Julie Golia is a historian of media and gender, an acclaimed curator, and an award-winning educator. Currently, she is the Associate Director for Manuscripts, Archives, and Rare Books and the Charles J. Liebman Curator of Manuscripts at The New York Public Library.
Golia has led important collecting and outreach initiatives at the Library, including History Now: the Pandemic Diaries Project, which collected almost 300 audio recordings of people’s experiences during the COVID-19 pandemic to become part of the Library’s research collections. Before coming to NYPL, Golia oversaw curatorial affairs and collections at Brooklyn Historical Society, where she was also co-host and co-producer of the podcast Flatbush+Main.

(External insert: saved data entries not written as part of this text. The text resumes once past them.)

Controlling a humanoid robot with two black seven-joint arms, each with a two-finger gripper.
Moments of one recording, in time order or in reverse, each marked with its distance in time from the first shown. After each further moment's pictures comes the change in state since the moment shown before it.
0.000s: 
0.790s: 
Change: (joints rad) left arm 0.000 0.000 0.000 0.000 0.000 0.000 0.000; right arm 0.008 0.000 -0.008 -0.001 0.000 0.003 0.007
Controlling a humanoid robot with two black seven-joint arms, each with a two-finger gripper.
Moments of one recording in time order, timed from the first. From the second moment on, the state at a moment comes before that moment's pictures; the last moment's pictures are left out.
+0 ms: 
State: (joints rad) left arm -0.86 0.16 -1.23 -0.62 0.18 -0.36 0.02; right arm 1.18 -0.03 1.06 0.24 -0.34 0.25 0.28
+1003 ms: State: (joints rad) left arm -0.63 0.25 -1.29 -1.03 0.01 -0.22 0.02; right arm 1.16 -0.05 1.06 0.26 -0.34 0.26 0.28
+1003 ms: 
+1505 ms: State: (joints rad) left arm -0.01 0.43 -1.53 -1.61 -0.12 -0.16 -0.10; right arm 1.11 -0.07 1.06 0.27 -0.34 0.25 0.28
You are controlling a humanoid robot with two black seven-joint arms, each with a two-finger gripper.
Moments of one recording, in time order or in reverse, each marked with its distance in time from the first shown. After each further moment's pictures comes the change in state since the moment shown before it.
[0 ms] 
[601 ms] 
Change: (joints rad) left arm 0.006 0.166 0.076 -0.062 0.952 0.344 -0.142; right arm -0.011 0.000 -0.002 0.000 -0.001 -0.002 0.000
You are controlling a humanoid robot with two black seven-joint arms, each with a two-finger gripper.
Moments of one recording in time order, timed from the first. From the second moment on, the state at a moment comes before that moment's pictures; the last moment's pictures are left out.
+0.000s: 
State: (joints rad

Golia received her PhD in history from Columbia University, and she is the author of Newspaper Confessions: A History of Advice Columns in a Pre-Internet Age (Oxford University Press, 2021).
Virginia Millington, Recording & Archive Director at StoryCorps, a non-profit organization which aims to record, preserve, and share the stories of Americans from all backgrounds and beliefs, and amplify those stories during weekly broadcasts on NPR, animated shorts on PBS and via the StoryCorps podcast. She currently oversees the team responsible for maintaining the organization’s mobile and stationary recording venues across the country and archiving over 5,000 StoryCorps interviews every year. She has previously held positions at the Folger Shakespeare Library and the Walker Art Center, and she received her MLS from the Pratt Institute.